Меня, хилого ребенка, возили и в горы, и к морю, и как маленького Будду показывали всем жадным до объятий и слез умиления несметным родственникам. Я понятия не имела, что земли с такими красивыми названиями могут вдруг обрасти границами, что родня — это не просто хорошие люди, а абхазы, мегрелы, аджарцы, грузины, сваны, русские, рачинцы. Я долгие годы была уверена, что дядя Гиви женат не на украинке, а на русалке. Красивой, лукавой, с золотыми кудрями, которой все джигиты пламенными глазами смотрят вслед, но молчат. Молчат, потому что им вслед еще более пламенным взглядом смотрит сам дядя Гиви.
Все эти люди были вспыльчивой и смешливой родней, выпивохами, красавцами, понтярщиками, «большими людьми», обычными работягами. Те, кто работали на земле, особенно любили хаш — фантастическое варево на молоке, которое готовилось всю ночь и съедалось на заре, обязательно с рюмочкой чачи. Одни любили петь, другие выпить, третьи и то и другое и еще поесть от души.
И все обожали детей, своих и чужих. Когда я с кем-нибудь из родни забиралась в автобус и строго спрашивала попутчиков, отвезет ли он меня к бэби (к бабушке), все пассажиры с радостью, не вдаваясь в подробности, отвечали ребенку, что, ну конечно же, отвезет, какие вопросы! Меня называли «девочкой из Москвы», и я до сих пор не могу с уверенностью сказать, чего в тех голосах было больше, жалости или гордости.
Сама я уже не помню, но мама рассказывала, как однажды мы с бабушкой гостили у кого-то из родственников в горах, пришли взрослые люди и спросили: «Деточка, ты говоришь по-мегрельски?» А я им в ответ так уверенно и с характерным резким жестом: «Конечно, умею! Меу джохори!» И тут все ударились об пол и покатились колесиками со смеху. Оказывается, деточка радостно выпалила: «Конечно, умею! Пошел вон, собака!» Ну а что, если это была единственная фраза, которую я знала? А знала потому, что постоянно слышала от соседки, что гоняла свою хитрую псину со двора.

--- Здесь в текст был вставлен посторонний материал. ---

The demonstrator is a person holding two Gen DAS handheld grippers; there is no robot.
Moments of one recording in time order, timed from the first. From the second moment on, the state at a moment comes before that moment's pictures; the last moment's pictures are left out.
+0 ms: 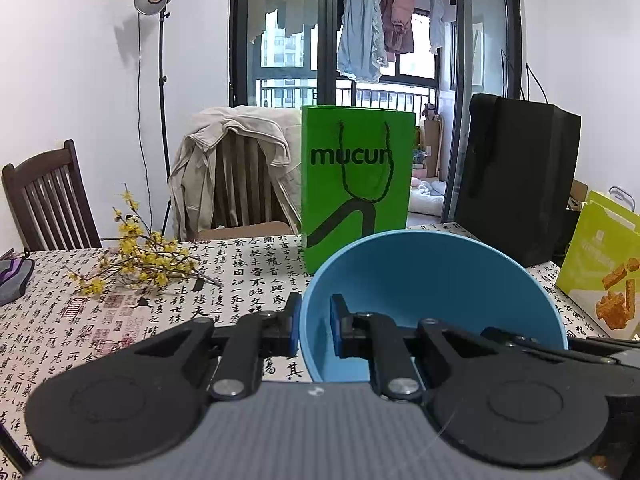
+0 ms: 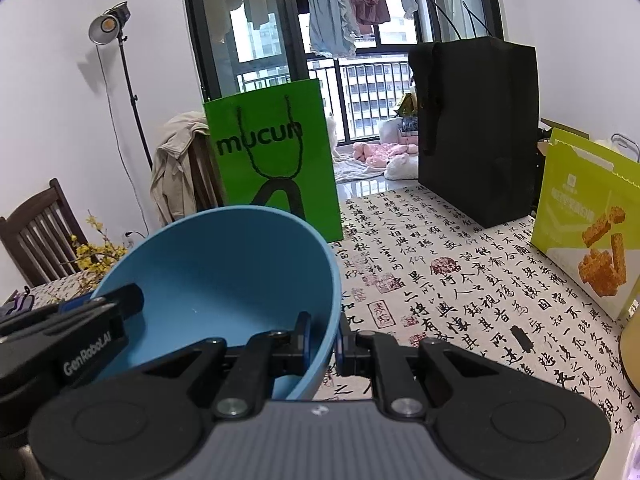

А каким важным и таинственным казалось мне тогда вино, разлитое по исполинским кувшинам и запрятанное до времени в темноте подвалов и погребов деревенских домов. Я пробиралась туда, ложилась на землю или прикладывала ухо к пузатым глиняным бокам и, казалось, слышала, как сплетничает обо всем на свете виноград и предвкушает то время, когда откроют бутыли и настанет всем «хмели-сунели»!
Вот таким ярким, сочным и простым, как на картинах Нико Пиросмани, все и осталось в сознании. За пределами того двора оказался большой, непростой и порой недобрый мир, полный боли, слез, разрухи, отчаяния, недоумения, злости, войны. Но в нем, в самой его глубине, в самом правильном месте, всегда скрывается тот, другой, настоящий, где дяде Гиви повезло заполучить в жены русалку, где вино бродит и разговаривает в кувшине, где всегда любовь и всем светит сплошное и бесконечное хмели-сунели!